Under the new blueprint, all towns with at least 200,000 residents will be connected to the railway system by 2035, while every city with more than half a million residents will have access to high-speed railway lines.

Even China's most remote cities, such as Kashgar in Xinjiang province and Shigatse in Tibet, will be linked with high-speed railway services by 2035 if the plan is strictly applied.

Shen Jianguang, a veteran Chinese economist who now works for JD Digits, a subsidiary of e-commerce giant, said the 2035 railway plan will serve China well when there are multiple urban centres across the country.

"If we look at the domestic migration in recent years, we can see a clear trend that migrant workers from central and western regions are more willing to take jobs in nearby cities instead of flocking to the coastal areas," Shen said. "If you look at places such as Xi'an and Lanzhou, these western cities are emerging as regional economic hubs.
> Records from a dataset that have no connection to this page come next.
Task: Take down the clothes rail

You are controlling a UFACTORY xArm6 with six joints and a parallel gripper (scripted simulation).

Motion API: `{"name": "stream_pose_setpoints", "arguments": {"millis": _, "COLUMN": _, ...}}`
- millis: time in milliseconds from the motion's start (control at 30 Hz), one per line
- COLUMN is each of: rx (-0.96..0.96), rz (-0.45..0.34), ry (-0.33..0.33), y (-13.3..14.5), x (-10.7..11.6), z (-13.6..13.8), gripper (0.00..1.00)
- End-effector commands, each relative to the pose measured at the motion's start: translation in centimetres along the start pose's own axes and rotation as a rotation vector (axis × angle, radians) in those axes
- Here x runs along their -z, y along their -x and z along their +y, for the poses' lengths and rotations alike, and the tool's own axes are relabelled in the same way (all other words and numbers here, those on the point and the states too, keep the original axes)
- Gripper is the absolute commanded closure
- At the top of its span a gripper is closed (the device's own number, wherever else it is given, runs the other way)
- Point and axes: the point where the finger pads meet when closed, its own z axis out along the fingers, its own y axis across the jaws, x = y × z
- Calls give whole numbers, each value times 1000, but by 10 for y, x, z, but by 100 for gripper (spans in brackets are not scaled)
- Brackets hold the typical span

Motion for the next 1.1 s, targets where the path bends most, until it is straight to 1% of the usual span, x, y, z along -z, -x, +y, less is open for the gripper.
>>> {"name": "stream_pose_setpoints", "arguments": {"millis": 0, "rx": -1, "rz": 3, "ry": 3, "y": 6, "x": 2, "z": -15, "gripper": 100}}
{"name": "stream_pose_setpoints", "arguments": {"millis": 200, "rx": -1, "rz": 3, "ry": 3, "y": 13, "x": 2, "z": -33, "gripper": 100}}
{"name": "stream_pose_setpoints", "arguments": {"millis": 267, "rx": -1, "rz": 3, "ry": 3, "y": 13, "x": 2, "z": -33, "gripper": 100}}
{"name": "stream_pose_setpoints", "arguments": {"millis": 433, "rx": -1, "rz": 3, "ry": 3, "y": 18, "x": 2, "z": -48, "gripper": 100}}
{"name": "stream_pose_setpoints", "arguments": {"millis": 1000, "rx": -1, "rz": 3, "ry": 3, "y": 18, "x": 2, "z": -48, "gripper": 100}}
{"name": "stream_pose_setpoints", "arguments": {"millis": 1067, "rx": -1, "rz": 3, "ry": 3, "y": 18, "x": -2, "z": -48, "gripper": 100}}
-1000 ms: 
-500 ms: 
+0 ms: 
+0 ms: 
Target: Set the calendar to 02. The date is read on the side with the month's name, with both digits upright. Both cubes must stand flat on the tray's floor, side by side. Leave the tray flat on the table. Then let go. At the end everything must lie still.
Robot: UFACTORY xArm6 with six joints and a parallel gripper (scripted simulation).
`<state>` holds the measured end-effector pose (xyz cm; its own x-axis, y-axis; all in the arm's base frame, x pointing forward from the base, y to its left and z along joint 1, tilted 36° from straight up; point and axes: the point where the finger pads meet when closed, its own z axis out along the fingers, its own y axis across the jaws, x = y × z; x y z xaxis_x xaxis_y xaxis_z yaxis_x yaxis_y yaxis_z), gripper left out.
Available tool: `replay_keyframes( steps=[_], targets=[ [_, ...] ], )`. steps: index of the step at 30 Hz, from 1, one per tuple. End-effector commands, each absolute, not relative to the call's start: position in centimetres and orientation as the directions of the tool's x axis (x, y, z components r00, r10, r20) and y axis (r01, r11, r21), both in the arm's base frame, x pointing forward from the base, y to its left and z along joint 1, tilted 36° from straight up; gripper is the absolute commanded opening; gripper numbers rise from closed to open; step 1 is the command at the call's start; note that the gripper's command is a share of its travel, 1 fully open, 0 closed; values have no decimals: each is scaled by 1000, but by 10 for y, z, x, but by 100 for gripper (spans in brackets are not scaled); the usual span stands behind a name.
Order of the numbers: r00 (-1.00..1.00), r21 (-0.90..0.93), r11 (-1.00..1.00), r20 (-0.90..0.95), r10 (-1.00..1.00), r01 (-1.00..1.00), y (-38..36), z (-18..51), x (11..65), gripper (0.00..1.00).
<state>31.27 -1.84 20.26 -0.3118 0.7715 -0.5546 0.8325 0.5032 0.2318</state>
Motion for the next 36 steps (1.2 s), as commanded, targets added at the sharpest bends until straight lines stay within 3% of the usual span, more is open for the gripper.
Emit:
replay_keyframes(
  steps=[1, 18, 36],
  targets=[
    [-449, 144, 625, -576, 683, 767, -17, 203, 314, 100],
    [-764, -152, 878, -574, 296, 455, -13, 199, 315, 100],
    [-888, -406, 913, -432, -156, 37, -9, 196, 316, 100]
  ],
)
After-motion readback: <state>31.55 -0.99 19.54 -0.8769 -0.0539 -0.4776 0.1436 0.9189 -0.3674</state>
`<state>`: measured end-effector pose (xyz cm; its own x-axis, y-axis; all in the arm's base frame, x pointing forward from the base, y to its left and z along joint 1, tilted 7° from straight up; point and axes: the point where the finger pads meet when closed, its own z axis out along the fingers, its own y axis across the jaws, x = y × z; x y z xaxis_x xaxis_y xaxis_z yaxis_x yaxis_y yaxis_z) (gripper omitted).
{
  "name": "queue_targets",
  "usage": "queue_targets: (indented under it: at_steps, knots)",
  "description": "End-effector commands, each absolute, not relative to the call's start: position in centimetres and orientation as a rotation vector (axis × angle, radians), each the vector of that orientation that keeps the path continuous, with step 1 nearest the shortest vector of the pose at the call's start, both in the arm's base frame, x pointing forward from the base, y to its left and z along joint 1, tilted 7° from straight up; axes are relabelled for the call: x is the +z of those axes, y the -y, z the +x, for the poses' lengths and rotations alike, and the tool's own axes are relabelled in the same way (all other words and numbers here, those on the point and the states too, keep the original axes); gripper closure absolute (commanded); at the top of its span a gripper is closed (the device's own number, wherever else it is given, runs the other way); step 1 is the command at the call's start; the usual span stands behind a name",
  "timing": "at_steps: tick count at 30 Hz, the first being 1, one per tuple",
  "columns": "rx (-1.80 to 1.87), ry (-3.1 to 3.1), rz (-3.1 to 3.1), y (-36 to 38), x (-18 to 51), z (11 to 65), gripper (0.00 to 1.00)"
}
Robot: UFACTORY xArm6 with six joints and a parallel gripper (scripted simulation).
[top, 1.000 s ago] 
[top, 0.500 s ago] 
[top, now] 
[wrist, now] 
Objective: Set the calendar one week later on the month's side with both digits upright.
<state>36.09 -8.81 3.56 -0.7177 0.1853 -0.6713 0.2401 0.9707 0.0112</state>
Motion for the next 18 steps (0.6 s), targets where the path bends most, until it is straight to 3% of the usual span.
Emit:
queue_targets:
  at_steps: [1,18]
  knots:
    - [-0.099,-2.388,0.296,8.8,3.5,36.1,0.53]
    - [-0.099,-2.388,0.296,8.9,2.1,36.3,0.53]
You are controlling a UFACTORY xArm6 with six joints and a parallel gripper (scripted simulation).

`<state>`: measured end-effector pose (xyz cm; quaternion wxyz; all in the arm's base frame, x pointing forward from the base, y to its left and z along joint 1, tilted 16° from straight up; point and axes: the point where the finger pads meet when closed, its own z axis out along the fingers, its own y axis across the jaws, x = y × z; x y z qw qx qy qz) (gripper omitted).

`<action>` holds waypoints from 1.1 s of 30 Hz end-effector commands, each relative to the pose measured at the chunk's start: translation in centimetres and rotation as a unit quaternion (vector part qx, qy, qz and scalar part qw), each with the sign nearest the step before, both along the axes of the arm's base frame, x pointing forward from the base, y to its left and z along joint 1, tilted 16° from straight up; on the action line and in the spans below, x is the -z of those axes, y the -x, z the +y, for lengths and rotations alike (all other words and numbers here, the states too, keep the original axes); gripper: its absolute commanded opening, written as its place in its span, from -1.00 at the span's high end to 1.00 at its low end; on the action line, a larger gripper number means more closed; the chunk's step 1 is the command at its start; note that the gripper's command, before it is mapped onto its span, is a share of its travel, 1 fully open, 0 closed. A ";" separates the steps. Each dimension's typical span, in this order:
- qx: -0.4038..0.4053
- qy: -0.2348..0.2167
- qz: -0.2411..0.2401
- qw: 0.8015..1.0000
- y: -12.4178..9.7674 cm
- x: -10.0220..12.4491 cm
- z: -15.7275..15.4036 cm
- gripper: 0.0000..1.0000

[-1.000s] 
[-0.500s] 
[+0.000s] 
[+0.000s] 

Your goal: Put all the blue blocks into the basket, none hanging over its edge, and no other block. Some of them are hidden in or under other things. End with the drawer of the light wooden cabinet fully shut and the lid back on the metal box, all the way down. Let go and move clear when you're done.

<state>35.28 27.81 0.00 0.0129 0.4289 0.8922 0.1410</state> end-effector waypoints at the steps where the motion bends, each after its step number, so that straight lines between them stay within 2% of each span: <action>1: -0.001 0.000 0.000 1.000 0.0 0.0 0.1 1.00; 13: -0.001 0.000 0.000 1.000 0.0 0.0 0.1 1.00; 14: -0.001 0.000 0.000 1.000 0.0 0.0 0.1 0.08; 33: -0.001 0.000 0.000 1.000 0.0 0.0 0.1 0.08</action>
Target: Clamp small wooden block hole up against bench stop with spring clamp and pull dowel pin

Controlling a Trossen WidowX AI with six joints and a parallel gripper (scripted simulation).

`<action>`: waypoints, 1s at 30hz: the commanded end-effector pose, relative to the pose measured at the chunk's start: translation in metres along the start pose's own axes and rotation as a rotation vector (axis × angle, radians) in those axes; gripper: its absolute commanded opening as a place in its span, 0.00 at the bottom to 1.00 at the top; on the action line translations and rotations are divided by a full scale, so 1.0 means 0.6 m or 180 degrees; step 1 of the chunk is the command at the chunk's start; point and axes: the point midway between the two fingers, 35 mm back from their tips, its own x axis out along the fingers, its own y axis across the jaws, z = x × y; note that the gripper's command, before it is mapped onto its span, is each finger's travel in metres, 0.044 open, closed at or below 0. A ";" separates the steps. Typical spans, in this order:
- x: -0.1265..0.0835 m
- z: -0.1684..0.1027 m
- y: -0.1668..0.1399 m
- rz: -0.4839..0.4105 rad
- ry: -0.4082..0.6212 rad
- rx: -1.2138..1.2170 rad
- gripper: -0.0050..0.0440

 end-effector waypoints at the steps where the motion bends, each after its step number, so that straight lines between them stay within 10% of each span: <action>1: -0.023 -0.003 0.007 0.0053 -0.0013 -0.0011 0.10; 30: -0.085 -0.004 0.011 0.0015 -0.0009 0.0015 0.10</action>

"It is a blueprint for 2035, when China will be much richer and more prosperous than today. It makes sense to connect every city with half a million people into the high-speed railway network - Frankfurt became the economic heart of Germany when its population was about half a million."

China Railway Group said the country will deploy a range of critical and core technology by 2035, including special materials for tracks, and intelligent operating systems in trains.